I also I think that we just relied on the past and just thought we’d be being able to get there in that top four, but we didn’t and so this year we need to press a big old reset button. We have to do things differently because we want to be competitive and we want to be in top four and we want to get to finals, which is the ambition of our club.

We want to be one of the best clubs in Europe, we want to be recognised by people across the world like in New Zealand and they hear about the Premier 15s, Harlequins is a club that they talk about but in order to do that we’ve got to play consistently and produce really good results.

Even though we’ve only got one week of the season left, we’ve done a lot of work with the group in the last two weeks to really start setting the scene for next season already.

And that’s how we’ve got to look at this. It’s an opportunity for us to reset, start preparing now and then when we come in for pre-season, we can hit the ground running because all the planning and preparation is ticked away.

Former Quins player Ross Chisholm is now coming on full time with us to lead the attack and he’s got a really good rapport with the players. He’s obviously got plenty of experience in his own playing career.

It’s not on the club, it’s not on the coaches and it’s not all on the players. We have a shared responsibility and ultimately we’re so passionate about trying to be the best. But we I think we need to flick that switch of- the best takes more than what we’ve done. A lot more. And we’ve got to be prepared to do that work or we’re not going to be competitive with the teams who are bossing it in the league currently.

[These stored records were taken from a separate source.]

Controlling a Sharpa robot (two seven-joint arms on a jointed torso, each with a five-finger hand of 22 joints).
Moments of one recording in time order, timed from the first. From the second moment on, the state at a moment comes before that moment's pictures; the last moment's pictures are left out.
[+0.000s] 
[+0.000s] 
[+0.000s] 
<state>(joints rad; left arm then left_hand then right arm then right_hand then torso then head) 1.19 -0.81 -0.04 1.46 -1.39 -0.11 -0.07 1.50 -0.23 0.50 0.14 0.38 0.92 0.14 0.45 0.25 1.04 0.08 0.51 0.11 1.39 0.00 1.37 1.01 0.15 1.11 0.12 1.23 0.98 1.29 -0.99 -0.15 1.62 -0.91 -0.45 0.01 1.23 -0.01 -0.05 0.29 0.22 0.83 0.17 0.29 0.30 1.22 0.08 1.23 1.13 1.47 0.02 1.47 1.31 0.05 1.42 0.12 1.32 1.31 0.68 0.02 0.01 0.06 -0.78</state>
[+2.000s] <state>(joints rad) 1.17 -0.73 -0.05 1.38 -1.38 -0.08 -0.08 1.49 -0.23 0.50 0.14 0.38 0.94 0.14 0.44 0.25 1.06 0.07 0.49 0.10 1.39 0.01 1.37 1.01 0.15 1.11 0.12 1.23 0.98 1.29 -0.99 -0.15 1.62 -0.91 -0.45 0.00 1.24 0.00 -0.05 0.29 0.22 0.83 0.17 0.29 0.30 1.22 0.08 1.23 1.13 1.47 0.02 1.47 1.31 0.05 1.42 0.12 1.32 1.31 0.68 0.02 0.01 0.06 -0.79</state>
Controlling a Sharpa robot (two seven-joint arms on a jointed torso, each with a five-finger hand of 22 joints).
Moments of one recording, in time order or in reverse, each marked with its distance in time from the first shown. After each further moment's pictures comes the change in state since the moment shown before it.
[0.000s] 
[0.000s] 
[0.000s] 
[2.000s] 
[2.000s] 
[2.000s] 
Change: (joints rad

The club is also bringing in someone to focus on post-career planning with the players. We want to try and look after our players and just do more. We need to be asking all the time, how we help support our players? Especially those who are still very much in full time employment and working every hour under the sun on top of being a rugby player.

You have the players who can be in the club at 1pM on a Tuesday afternoon, but then what about the group of players who can only get there for 5:30/6:00PM? How do we maximise their time and how do we create the best programmes for them as opposed to them trying to squeeze stuff into a one size fits all programme?

I feel really confident that Harlequins are going to jump forward a lot over pre-season and we’re going to get ourselves back to the team that we know we can be.

A competitive team that ultimately drives for the top four spot and we’re not relying on some results to go our way and trying to scrape through some of our own. I believe that we’re a squad that can definitely get back to where we belong in the next couple of years.